Another example of long term costs with very little expected return on investment is the not-yet-renamed baseball park, formerly known as Silver Cross Field. It’s actually still called that, but now it’s a freebie for Silver Cross Hospital in New Lenox. The City is set to begin installing artificial turf at the end of the Joliet Slammers season. That cost is $1.2 million. The Slammers pay less than $80,000 rent annually.

Attendance at Slammers games this year is below last year’s. The weather has probably been a factor in attracting fans so far.

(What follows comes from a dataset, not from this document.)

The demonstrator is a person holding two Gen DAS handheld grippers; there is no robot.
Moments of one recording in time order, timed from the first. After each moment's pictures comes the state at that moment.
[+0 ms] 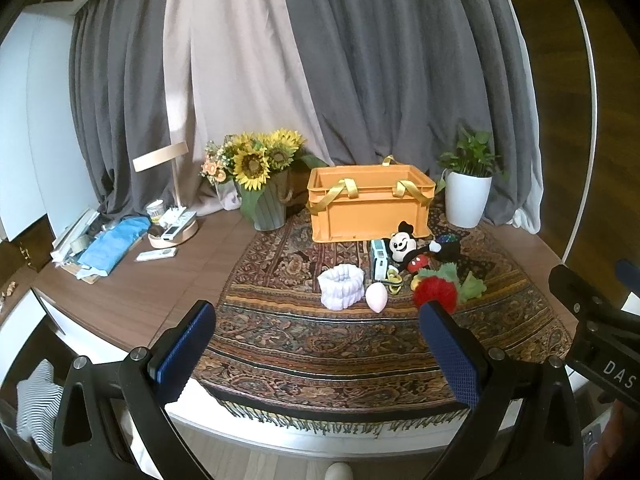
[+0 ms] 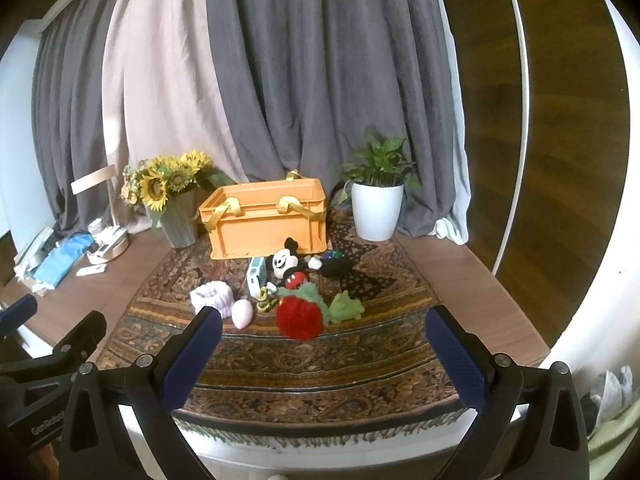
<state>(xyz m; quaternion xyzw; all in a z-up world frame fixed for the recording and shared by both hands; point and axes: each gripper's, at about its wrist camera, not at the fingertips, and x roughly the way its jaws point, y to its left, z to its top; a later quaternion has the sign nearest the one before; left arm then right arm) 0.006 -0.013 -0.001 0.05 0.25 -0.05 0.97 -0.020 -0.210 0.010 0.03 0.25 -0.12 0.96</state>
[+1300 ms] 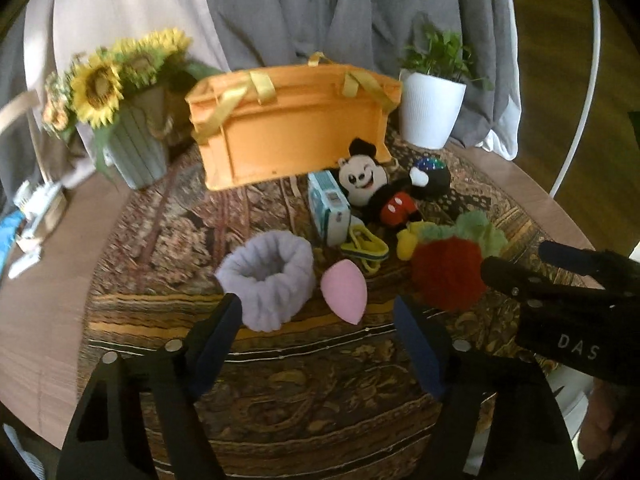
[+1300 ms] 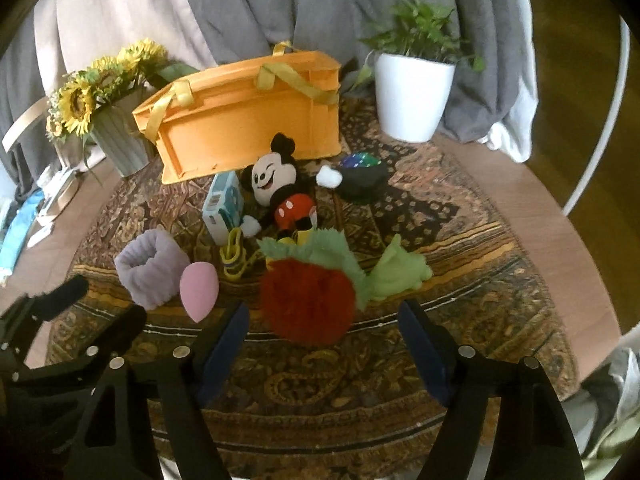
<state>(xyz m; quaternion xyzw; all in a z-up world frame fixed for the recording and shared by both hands) 0.208 -0.050 -0.119 0.09 0.37 -0.22 0.90 0.174 -0.229 -0.113 0.07 0.43 -0.12 0.89</state>
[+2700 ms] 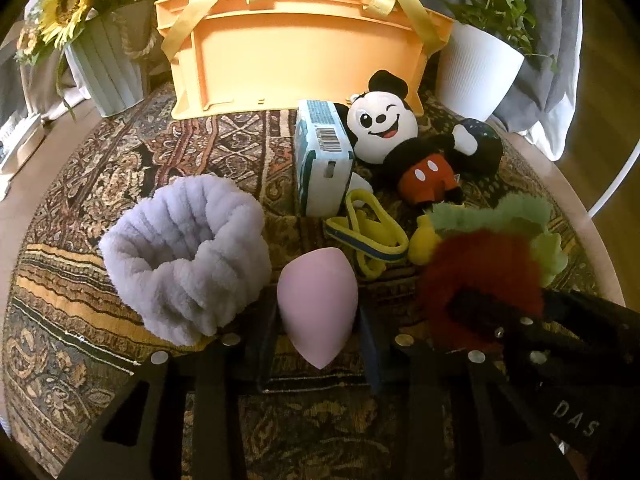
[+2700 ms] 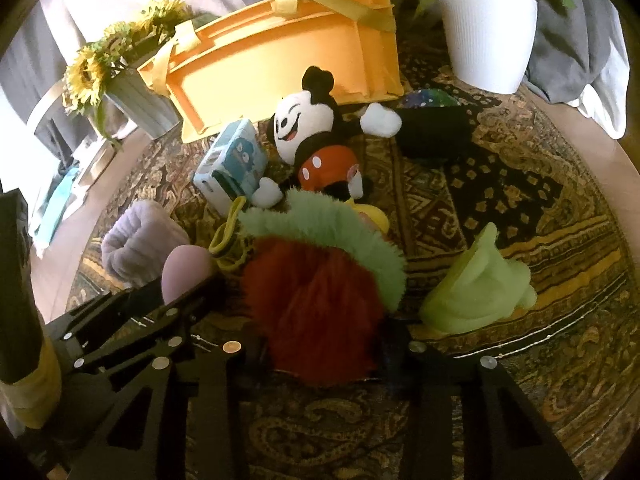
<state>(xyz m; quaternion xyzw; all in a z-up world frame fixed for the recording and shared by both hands) 0.265 -0.105 -0.192 0.03 0.46 -0.18 0.87 0.232 -0.257 -0.175 0.11 0.48 0.02 0.87</state>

Even with the All-Star game played in the stadium this year, projected fan attendance based on the remaining games is about 83,000. Meanwhile, a few miles up the road at Boomer Stadium in Schaumburg, attendance to date this year is 108,324 with 16 games left.

Coming back to the latest public-private partnership, Innovation Pavilion, Inc., the city council committed to an investment of $200,000 when and if the project is actually started in Joliet. That’s a good agreement since no tax funds are paid until the project is up and ready to go. Another project the Innovation Pavilion is working on in Olathe, KS sounds similar to the proposed project in Joliet. The request for funds there is $70,000. Olathe is a similar size city to Joliet about 20 miles southwest of Kansas City, MO. According to CEO Vic Ahmed, Joliet was one of six communities, out of 40 solicited, that responded to his request for the opportunity to submit a presentation of the project.